Le château couvre 20 ha et vinifie 900 hl. Il n'a donc rien d'un garage. Pourtant, il s'est équipé du même pressoir : un Cep 800 de 5 hl, fabriqué en Italie et commercialisé par Agrifoy (Sainte-Foy-la-Grande). Frédéric Maurèze presse les marcs de 200 hl de cuverie par jour, démarrant à 8 h et finissant vers 17 h 30, après 1 h de lavage. Une pressée dure ' 30 minutes au maximum '. Pendant ce temps, il reste à côté de son pressoir pour établir les paliers car il n'y a pas d'automatisme. Au départ, il place l'aiguille du manomètre sur 100 bars. Lorsque le vin ne coule plus, il monte à 200 bars, puis à 300 bars. Lors du premier palier, il recueille au moins 2 hl de vin, et 50 l lors des deux suivants.
Ces pressions ne s'exercent pas sur le marc, mais sur le piston. Comme ce dernier enfonce un pilon de diamètre bien plus grand, l'effort se dilue. Agrifoy signale qu'à 100 bars lus au manomètre, la vendange est soumise à 2,59 kg/cm². A 300 bars correspondent 7,77 kg/cm². Ces niveaux restent bien supérieurs à ceux qui règnent dans un pneumatique. Malgré cela, ni les peaux, ni les pépins ne sortent abîmés.
Lorsque le marc est sec, Frédéric Maurèze relève le pilon, sort la cage, puis, avec un chargeur, l'enfourche pour l'amener au-dessus d'une remorque. Ensuite, il l'ouvre et le marc tombe. Après un rinçage rapide, elle repart pour un nouveau remplissage pendant qu'une seconde cage prend place sous le pressoir. Pour qu'il n'y ait pas de temps mort, il faut donc être deux. L'un démarque pendant que l'autre presse et manipule les cages. Cependant, Frédéric Maurèze précise qu'à trois, ' on se fatigue moins car on peut s'y mettre à deux pour déplacer les chariots '.

Fabian Thomas s'est heurté à ces problèmes de manutention.

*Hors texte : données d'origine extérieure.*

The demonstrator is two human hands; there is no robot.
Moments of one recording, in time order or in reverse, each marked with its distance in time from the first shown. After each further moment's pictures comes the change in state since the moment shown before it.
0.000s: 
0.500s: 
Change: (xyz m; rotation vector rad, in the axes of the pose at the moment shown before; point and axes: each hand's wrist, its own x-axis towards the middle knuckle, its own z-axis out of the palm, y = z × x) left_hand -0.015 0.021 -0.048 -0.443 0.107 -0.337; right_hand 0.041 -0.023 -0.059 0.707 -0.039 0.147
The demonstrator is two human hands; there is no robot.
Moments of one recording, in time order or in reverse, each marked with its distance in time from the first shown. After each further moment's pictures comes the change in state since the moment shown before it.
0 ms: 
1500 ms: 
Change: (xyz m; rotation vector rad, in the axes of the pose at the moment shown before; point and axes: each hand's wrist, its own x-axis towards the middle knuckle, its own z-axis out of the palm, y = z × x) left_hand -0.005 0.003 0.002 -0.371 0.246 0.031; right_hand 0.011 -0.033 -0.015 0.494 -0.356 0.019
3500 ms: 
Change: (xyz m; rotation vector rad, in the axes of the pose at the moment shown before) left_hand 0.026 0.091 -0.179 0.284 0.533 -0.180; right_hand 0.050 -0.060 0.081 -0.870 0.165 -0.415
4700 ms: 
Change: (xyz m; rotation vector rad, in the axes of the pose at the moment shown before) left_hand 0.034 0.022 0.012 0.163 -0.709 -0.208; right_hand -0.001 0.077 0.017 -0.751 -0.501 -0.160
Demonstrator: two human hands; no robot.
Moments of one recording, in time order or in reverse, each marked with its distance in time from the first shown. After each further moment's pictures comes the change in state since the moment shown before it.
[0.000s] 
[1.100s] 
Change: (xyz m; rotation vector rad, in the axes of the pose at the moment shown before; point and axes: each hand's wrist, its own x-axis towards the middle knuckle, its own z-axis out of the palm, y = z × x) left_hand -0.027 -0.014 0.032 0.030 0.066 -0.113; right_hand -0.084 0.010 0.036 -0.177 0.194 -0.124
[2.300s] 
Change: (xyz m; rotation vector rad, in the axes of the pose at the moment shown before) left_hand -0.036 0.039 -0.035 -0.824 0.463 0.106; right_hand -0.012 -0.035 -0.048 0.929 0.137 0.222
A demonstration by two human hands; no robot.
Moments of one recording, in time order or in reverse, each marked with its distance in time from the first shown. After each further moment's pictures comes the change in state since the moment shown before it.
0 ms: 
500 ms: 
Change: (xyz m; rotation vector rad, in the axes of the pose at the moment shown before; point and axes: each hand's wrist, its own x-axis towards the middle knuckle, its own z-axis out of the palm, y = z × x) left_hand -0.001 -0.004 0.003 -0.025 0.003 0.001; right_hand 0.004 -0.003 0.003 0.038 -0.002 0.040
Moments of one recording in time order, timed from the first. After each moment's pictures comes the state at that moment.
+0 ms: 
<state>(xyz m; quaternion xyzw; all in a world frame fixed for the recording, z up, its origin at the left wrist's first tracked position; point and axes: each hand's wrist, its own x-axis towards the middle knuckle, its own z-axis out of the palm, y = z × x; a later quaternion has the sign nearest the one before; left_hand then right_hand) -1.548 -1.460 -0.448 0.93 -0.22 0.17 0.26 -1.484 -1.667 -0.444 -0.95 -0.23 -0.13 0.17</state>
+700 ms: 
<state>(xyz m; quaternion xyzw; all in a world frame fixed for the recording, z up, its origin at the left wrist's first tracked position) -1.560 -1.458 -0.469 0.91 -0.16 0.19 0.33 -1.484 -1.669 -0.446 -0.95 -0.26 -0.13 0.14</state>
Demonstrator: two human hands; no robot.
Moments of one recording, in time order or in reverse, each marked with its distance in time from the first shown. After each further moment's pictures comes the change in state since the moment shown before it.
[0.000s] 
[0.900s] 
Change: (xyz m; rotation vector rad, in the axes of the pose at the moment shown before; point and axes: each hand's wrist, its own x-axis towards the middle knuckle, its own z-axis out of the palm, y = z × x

Il a acquis un domaine l'an dernier et l'a équipé à neuf. A cette occasion, il a acheté un pressoir Gemignani de 5 hl, importé d'Italie par Brun Colomb, Les Billaux (Gironde). ' Les vins sont superbes , explique-t-il. C'est facile à utiliser, mais c'est long et c'est très physique. Il faut au moins être deux pour placer la cage sous le pressoir. Il y a là un système à améliorer. ' Brun Colomb déclare l'avoir fait. Ses pressoirs sont désormais équipés de guides posés au sol, qui amènent la cage précisément sous le plateau. S'il avait ces accessoires, Fabian Thomas ne serait que partiellement soulagé car ses difficultés tiennent à une seconde cause. Le sol de son chai est en mauvais état et en pente marquée. Il heurte les roues. Le franchissement du dénivelé est pénible.
Agrifoy et Brun Colomb vendent deux marques de pressoirs prévus pour extraire l'huile des olives. Agrifoy affirme avoir vu, le premier, qu'ils convenaient aux rouges. Ses efforts d'adaptation ont porté sur la mise au point de chariots robustes et pratiques. Un pressoir Cep de 5 hl, avec deux cages en bois et deux chariots, vaut 10 370 euros (68 000 F). Pour des cages en Inox, il faut compter 11 890 euros (78 000 F). Brun Colomb est meilleur marché. Son modèle de 5 hl en bois vaut 9 150 euros (60 000 F). Il déconseille l'Inox.
Agrifoy dispose encore d'un 9 hl dont il ne pousse pas la vente car il débite autant que le 5 hl. Les jus, contraints de traverser une plus grande épaisseur de marc, sont ralentis. Ce phénomène interdit d'augmenter la capacité des pressoirs verticaux. Egretier, à Narbonne (Aude), pense avoir trouvé un remède avec le double plateau concentrique. Après une première étape où les deux plateaux descendent simultanément, seul le plus petit continue de s'enfoncer pour sortir les jus coincés au coeur du marc. Ce matériel est en cours de construction. Il n'a pas encore été testé. S'il tient ses promesses, le pressurage vertical s'ouvrira de nouveaux horizons.